◆ Work order
Search the data for "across". Each line containing it is to be copied.

Information shown Start Marker

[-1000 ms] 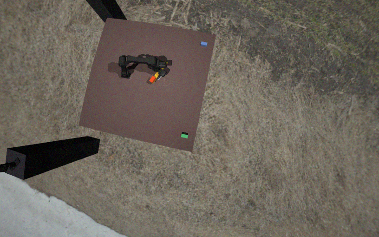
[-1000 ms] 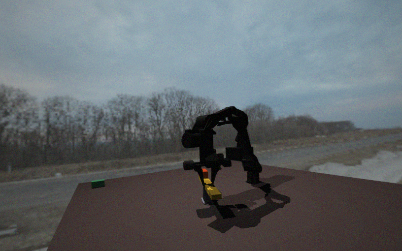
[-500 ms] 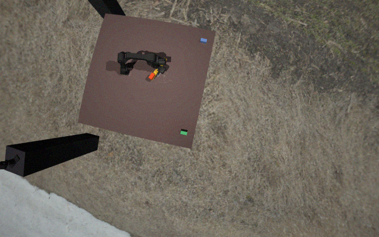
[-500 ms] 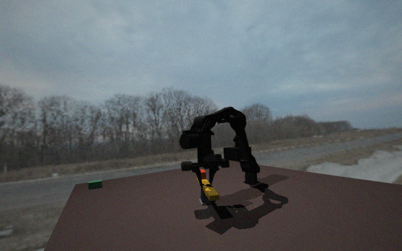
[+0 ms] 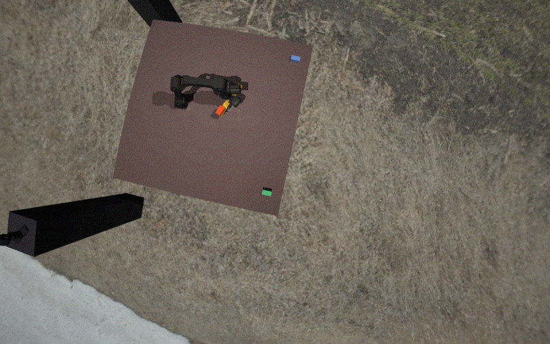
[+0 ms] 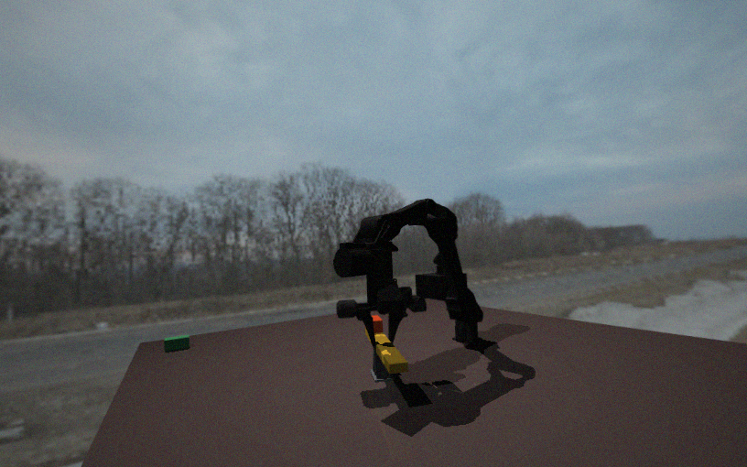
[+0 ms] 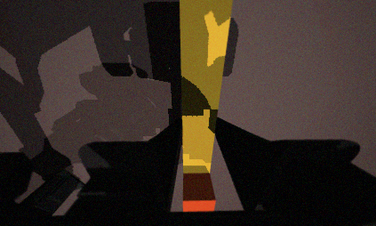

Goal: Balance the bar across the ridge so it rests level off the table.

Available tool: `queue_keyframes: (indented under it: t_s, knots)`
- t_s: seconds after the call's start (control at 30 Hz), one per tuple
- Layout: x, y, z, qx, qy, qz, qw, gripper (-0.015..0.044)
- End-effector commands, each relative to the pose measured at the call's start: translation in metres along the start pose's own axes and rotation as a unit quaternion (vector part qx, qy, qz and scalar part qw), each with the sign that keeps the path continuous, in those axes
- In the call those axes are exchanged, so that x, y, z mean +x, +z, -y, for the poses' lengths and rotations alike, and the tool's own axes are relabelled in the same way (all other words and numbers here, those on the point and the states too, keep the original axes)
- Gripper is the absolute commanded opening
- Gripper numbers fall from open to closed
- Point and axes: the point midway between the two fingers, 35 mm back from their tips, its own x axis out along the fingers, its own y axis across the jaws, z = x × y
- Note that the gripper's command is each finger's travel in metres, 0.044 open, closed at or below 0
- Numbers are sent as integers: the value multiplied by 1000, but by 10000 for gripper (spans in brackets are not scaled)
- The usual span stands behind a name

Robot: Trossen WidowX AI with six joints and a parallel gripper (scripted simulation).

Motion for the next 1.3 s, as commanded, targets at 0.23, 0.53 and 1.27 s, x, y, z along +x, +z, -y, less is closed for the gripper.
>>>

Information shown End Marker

◆ Response
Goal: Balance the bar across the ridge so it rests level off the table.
- Point and axes: the point midway between the two fingers, 35 mm back from their tips, its own x axis out along the fingers, its own y axis across the jaws, z = x × y

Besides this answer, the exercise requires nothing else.